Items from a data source
______________________________
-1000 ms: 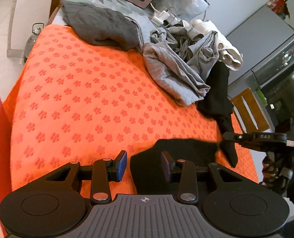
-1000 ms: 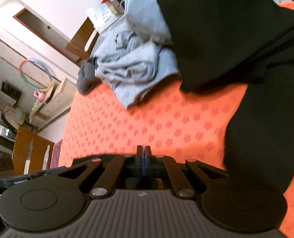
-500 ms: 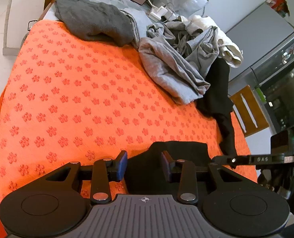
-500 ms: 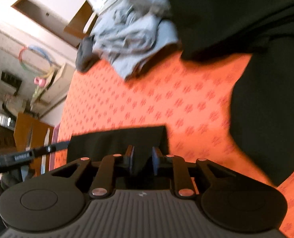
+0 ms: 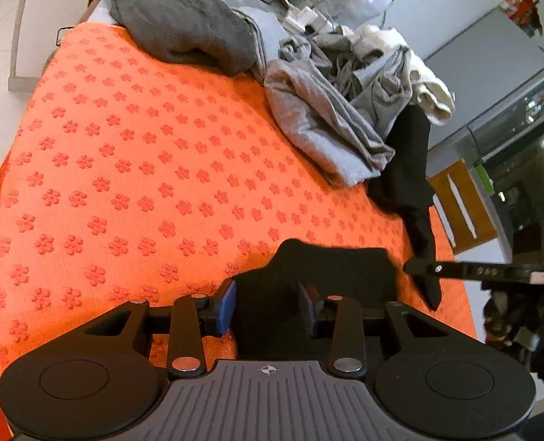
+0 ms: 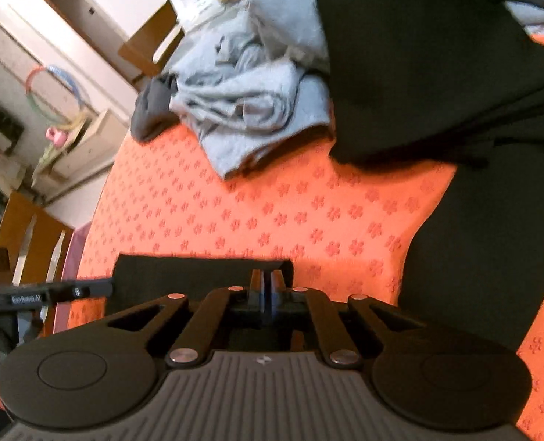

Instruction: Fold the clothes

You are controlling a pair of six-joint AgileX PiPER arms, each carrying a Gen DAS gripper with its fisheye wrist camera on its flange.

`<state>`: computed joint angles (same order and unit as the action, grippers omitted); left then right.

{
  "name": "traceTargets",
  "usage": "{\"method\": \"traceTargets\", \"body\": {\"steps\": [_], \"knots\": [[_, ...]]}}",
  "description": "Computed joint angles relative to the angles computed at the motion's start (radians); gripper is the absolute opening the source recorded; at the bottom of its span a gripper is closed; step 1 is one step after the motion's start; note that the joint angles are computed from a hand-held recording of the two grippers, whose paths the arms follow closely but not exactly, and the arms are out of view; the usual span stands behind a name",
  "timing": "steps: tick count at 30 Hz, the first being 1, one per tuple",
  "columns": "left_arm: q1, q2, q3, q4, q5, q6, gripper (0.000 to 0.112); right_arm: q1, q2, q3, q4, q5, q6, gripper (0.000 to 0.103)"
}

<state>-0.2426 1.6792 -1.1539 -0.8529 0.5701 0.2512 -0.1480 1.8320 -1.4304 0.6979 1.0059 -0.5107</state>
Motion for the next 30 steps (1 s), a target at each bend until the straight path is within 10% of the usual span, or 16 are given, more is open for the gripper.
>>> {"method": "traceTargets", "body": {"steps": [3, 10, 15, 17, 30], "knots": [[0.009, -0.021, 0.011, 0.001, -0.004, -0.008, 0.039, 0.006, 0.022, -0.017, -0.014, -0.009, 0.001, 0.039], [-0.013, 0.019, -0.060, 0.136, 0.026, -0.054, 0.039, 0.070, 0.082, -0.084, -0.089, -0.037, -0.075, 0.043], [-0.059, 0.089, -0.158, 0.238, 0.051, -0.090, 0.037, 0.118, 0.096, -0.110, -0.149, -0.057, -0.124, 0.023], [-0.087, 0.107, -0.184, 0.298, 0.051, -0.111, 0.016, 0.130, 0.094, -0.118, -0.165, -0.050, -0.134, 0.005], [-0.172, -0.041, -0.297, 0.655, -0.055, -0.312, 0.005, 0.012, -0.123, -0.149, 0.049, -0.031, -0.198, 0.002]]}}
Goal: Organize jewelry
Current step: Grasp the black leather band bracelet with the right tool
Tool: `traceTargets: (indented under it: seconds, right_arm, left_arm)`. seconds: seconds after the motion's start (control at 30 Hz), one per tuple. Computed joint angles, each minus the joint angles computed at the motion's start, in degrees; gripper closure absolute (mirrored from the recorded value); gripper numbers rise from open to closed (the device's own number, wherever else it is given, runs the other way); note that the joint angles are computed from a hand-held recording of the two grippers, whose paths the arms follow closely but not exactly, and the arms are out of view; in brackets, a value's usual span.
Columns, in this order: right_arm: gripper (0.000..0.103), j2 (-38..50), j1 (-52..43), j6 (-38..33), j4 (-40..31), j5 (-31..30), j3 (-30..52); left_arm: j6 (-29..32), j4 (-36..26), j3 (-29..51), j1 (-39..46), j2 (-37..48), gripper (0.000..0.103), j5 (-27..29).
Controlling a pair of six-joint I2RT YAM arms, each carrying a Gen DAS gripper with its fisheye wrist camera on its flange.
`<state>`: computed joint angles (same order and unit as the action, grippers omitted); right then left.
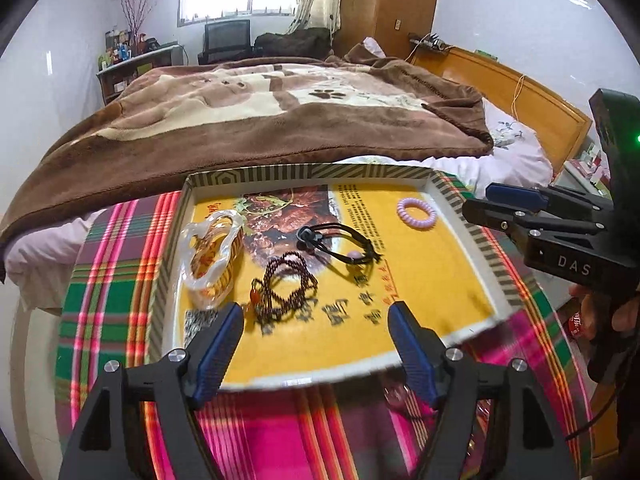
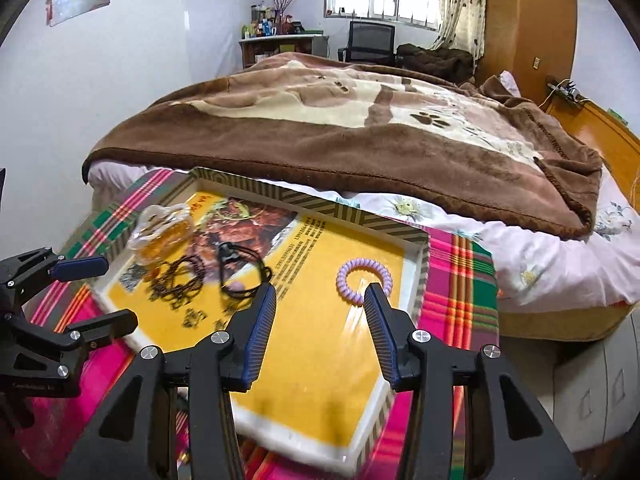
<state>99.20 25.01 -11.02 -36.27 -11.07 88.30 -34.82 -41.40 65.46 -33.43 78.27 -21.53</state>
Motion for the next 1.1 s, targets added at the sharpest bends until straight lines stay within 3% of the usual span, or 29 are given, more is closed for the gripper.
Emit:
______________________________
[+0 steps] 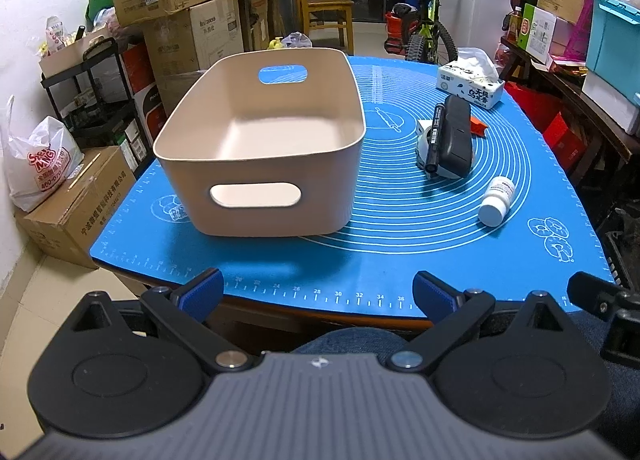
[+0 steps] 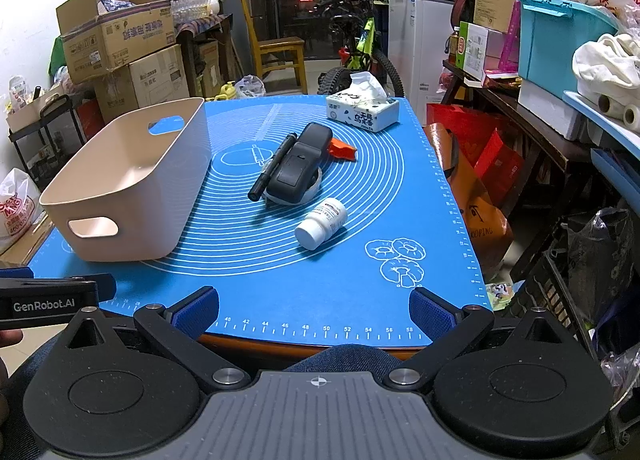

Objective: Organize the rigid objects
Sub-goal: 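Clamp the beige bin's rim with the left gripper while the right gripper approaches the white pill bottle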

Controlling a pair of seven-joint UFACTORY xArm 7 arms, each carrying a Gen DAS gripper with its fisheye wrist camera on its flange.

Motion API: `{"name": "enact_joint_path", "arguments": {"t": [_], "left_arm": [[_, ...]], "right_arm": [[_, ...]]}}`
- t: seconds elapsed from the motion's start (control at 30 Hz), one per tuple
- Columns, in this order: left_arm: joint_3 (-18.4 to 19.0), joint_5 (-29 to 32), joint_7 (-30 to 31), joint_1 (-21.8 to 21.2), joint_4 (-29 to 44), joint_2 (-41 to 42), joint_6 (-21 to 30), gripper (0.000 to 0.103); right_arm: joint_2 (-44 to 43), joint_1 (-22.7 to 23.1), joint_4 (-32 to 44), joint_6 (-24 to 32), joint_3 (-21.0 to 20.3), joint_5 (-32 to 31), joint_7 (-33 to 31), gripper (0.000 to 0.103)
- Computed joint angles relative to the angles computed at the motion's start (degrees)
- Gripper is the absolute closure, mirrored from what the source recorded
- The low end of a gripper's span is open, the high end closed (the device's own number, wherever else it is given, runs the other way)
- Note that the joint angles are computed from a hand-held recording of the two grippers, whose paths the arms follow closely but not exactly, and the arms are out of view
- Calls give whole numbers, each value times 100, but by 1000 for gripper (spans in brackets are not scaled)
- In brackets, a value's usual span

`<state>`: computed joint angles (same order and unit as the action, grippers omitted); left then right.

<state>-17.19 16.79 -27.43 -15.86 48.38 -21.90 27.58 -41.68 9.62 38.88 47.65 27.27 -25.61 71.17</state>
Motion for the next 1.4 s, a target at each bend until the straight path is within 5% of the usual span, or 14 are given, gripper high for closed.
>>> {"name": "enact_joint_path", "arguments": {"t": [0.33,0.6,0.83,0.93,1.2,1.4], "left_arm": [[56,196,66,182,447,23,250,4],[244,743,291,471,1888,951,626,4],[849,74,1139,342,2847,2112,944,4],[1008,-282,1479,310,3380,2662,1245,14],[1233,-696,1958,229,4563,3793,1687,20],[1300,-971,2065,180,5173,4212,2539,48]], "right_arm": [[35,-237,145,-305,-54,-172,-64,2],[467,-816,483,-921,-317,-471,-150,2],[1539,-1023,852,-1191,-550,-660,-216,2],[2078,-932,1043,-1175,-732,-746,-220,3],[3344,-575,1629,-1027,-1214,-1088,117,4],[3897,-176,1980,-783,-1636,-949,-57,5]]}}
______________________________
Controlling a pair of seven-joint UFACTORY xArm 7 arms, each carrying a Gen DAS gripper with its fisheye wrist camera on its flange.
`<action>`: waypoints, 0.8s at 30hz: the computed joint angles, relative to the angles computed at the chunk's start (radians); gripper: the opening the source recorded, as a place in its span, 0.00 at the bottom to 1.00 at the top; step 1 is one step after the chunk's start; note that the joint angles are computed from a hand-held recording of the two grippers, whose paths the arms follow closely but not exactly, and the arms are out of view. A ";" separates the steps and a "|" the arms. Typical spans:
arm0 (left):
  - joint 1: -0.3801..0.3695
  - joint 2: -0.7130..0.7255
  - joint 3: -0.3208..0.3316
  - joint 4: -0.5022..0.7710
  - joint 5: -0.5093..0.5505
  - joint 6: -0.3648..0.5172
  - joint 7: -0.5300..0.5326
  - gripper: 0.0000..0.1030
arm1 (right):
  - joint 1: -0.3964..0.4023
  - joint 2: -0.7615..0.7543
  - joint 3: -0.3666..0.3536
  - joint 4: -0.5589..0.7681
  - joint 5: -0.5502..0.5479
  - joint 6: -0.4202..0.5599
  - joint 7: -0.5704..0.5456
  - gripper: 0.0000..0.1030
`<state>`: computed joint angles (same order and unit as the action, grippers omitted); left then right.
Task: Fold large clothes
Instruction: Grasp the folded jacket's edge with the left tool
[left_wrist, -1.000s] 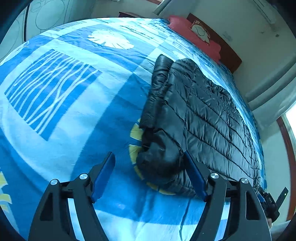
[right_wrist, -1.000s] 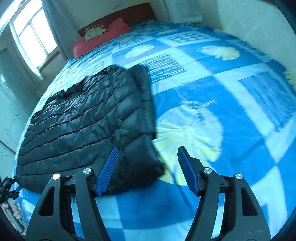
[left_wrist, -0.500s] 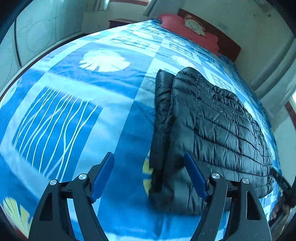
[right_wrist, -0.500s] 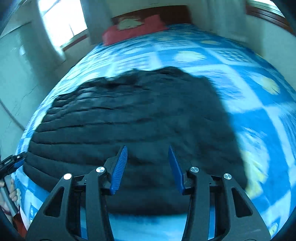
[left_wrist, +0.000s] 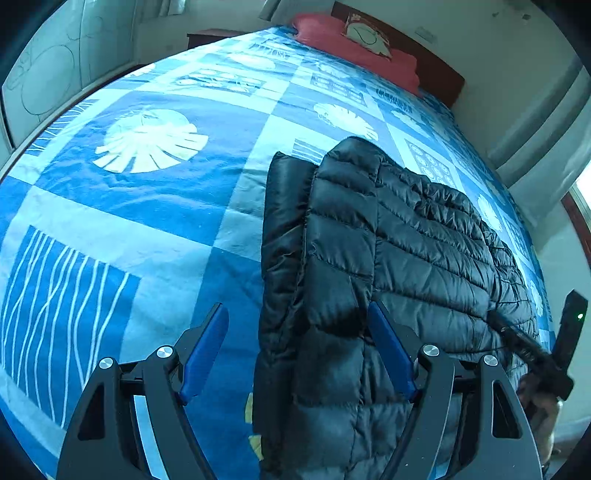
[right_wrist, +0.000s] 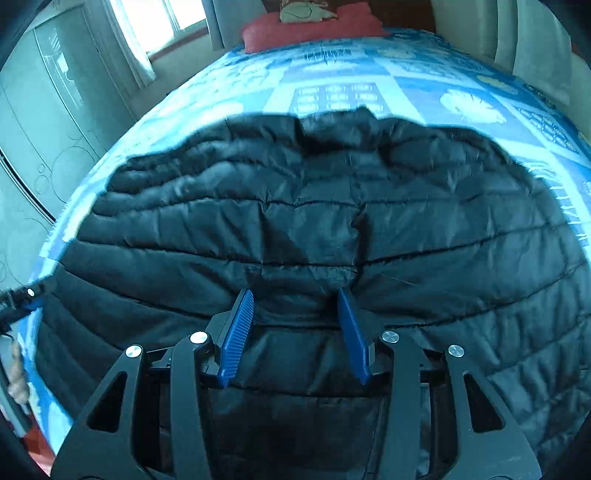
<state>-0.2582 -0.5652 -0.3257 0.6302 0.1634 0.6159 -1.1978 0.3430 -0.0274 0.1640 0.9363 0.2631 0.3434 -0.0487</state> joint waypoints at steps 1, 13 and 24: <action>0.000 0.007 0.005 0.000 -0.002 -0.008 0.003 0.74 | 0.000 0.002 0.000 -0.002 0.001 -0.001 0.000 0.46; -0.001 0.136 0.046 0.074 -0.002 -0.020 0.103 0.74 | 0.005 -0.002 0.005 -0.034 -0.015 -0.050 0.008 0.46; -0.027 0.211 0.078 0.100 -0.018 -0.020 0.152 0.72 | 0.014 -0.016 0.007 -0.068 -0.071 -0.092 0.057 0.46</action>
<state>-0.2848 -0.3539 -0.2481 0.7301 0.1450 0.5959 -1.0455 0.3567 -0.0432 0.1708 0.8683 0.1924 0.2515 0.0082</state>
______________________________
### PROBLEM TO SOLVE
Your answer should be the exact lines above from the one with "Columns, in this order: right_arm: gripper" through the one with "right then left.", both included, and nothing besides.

### TASK RESPONSE
Columns, in this order: right_arm: gripper (0.000..0.103), j2 (-38..50), j1 (-52..43), j6 (-38..33), j4 (-40..31), j5 (-31..30), j3 (-30..52); left_arm: j6 (-29..32), j4 (-36..26), j3 (-29..51), j1 (-39..46), j2 (-37..48), gripper (0.000..0.103), j5 (-27..29).
Controlling a pair of six-joint I2RT YAM arms, each carrying a Gen DAS gripper with its fisheye wrist camera on its flange.
`<state>`: computed joint angles (same order and unit as the action, grippers omitted); right then left.

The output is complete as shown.